Quid des abus dont on accuse les forces de police Kényanes?
Alors que le gouvernement américain envisageait de nommer le Kenya pour diriger une force multinationale en Haïti, il avertissait également ouvertement les officiers de police kenyans contre les abus violents. Maintenant, 1 000 de ces officiers pourraient se rendre en Haïti pour lutter contre la guerre des gangs.
C’est un tournant difficile pour une force de police longtemps accusée par les organisations de défense des droits de l’homme de meurtres et de torture, y compris de tirs sur des civils pendant le couvre-feu COVID-19 du Kenya. Un groupe local a confirmé que des agents avaient abattu plus de 30 personnes en juillet, tous dans les quartiers les plus pauvres du Kenya, lors de manifestations de l’opposition contre la hausse du coût de la vie.
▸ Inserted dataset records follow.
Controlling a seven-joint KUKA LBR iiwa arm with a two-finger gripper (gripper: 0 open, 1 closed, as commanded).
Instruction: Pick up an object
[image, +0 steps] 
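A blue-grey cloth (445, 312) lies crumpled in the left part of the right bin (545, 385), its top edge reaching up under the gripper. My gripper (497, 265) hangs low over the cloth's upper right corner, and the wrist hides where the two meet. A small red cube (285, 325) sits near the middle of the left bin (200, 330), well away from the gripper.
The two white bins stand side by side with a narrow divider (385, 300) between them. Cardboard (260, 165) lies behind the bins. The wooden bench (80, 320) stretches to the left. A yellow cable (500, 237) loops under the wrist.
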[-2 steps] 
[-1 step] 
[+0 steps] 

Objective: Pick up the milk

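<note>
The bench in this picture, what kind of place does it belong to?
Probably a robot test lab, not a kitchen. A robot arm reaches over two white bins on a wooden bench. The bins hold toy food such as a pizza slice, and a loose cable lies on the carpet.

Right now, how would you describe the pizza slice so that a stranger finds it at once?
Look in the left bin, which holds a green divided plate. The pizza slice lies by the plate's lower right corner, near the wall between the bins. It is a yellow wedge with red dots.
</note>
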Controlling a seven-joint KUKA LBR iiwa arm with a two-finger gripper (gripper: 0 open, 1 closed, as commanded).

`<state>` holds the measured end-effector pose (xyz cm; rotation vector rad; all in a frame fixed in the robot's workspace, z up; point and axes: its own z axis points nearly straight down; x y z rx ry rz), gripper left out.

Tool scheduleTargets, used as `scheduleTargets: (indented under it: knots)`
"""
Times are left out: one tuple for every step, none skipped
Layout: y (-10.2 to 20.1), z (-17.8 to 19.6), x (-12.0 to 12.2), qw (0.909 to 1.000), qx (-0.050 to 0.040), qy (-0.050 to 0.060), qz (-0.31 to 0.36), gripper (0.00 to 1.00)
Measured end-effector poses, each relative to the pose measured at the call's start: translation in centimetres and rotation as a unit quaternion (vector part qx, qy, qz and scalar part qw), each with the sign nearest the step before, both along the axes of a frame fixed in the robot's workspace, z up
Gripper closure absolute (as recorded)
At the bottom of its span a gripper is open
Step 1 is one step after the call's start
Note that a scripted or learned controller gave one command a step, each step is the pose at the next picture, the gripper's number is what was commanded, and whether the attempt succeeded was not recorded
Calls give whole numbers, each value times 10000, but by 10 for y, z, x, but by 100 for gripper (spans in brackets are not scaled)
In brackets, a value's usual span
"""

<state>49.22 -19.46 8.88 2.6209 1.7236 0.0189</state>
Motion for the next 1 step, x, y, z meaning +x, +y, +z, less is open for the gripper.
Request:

Alors que l’expérience des opérations de maintien de la paix en Somalie peut offrir des enseignements précieux, elle ne garantit pas une transposition directe des succès passés en Haïti. L’adaptabilité et la flexibilité de l’armée kényane seront mises à l’épreuve face à un environnement complexe et dynamique. L’histoire nous enseigne que chaque situation opérationnelle est unique, nécessitant une approche sur mesure.
À noter qu’une délégation du Kenya effectuera une visite de terrain, en Haïti, le 19 août prochain. Cette délégation armée pourrait défiler dans la capitale, selon une source officielle. Première économie de la communauté d’Afrique de l’Est (CAE), le Kenya intervient dans plusieurs pays pour aider au rétablissement de la paix.
Il est évident que l’armée kényane possède une expérience pertinente dans les opérations de maintien de la paix, toutefois l’optimisme quant à sa capacité à diriger une force internationale en Haïti doit être tempéré par une compréhension approfondie des défis spécifiques et une stratégie adaptée.